The court shall order the defendant to pay all or part of the restitution claimed or shall state on the record specific reasons why an order for restitution was not entered. If the court determines that the defendant has no ability to pay and that no reasonable probability exists that the defendant will have an ability to pay in the future, the court shall enter specific findings in the record supporting its determination.

Wyo. Stat. Ann. § 7-9-103(c) (LexisNexis 2017).

[¶11] The district court fixed restitution pursuant to § 7-9-103(b), but did not order restitution. If a district court does not order restitution, the statute requires that it enter specific findings supporting its determination that the "defendant has no ability to pay and that no reasonable probability exists that [she] will have an ability to pay in the future." Wyo. Stat. Ann. § 7-9-103(c).
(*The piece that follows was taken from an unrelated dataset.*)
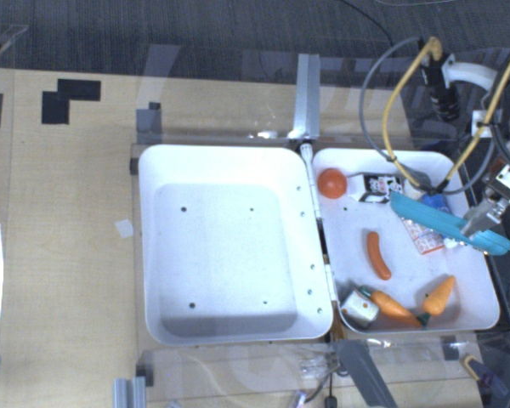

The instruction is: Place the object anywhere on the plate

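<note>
So the thing I'm after looks like the long blue plastic piece (442,221), some kind of flat scoop or spatula, though I can't really tell which. It's lying on a slant across the far right part of the right bin (408,325), with its wider end near the bin's right wall. My guess is it's light and stiff, with smooth, slick plastic, so it could pivot or slide if it's pinched off-centre. I'd grab it across the narrow width near the middle, not out at the tip. My hand (483,217) is right at its right end and looks like it's touching it, but honestly I can't tell if it's clamped on it or just sitting there. A printed card (425,241) is tucked partly under the blue piece. Further out there's a sausage (378,255), two carrots (439,296) along the near edge, and an orange ball (331,183) in the back corner. The left bin (153,253) sits alongside on the counter (59,270).
</note>
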### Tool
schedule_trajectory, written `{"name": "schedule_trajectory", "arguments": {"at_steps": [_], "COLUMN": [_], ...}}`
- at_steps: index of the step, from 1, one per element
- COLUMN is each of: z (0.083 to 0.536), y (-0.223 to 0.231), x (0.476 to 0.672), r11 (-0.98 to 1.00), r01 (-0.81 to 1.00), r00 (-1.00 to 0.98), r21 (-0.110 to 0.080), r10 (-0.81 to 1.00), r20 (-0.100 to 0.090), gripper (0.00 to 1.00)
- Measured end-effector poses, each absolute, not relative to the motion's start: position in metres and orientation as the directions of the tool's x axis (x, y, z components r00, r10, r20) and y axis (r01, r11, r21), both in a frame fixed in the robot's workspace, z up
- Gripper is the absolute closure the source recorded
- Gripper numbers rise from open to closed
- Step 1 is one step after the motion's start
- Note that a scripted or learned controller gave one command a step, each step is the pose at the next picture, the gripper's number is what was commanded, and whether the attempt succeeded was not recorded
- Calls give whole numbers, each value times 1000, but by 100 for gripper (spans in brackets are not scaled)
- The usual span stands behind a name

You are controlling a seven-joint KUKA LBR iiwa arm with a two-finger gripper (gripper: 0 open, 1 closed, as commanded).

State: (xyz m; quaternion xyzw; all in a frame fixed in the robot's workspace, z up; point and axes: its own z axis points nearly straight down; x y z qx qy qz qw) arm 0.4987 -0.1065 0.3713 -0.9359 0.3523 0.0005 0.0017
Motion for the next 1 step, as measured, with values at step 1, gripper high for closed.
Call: {"name": "schedule_trajectory", "arguments": {"at_steps": [1], "z": [378], "y": [-113], "x": [495], "r11": [-944], "r01": [-330], "r00": [944], "r21": [-9], "r10": [-330], "r20": [9], "gripper": [100]}}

The district court found that Ms. McEwan lacked the present ability to pay, but made no finding regarding her ability to pay in the future (other than "situations change all the time"). The district court erred as a matter of law when it failed to either order restitution or find that Ms. McEwan lacked both the present and the future ability to pay. Wyo. Stat. Ann. §§ 7-9-102 and 7-9-103(c) (LexisNexis *8842017); see also Smiley v. State , 2018 WY 50, ¶ 16, 417 P.3d 174, 177 (Wyo. 2018).

[¶12] The State argues that the district court was compelled by statute to order restitution and therefore we should remand the matter to the district court for the limited purpose of ordering Ms. McEwan to pay restitution. We disagree. While the decision to order restitution is circumscribed by statute, it remains an exercise of the district court's discretion. Shafer v. State , 2015 WY 38, ¶ 11, 344 P.3d 284, 287 (Wyo. 2015). We vacate the portions of the district court's oral pronouncement that allow the State to reduce $18,733 to a civil judgment. We remand to the district court for entry of an order setting forth the court's decision as to Ms. McEwan's ability and obligation, if any, to pay all or part of the restitution claimed, bearing in mind that "absent an express finding that the defendant has no ability to pay and no reasonable possibility exists that she will have an ability to pay in the future, the district court is required to order restitution." Shafer , ¶ 10, 344 P.3d at 287 (emphasis omitted).

CONCLUSION

[¶13] The district court erred as a matter of law by allowing the State to reduce $18,733 to a civil judgment and by failing to either order restitution or specifically find that there exists no reasonable probability that Ms. McEwan will be able to pay restitution in the future. We vacate the erroneous provisions of the district court's orders and remand for entry of an order conforming to Wyo. Stat. Ann. §§ 7-9-102 and 7-9-103(c).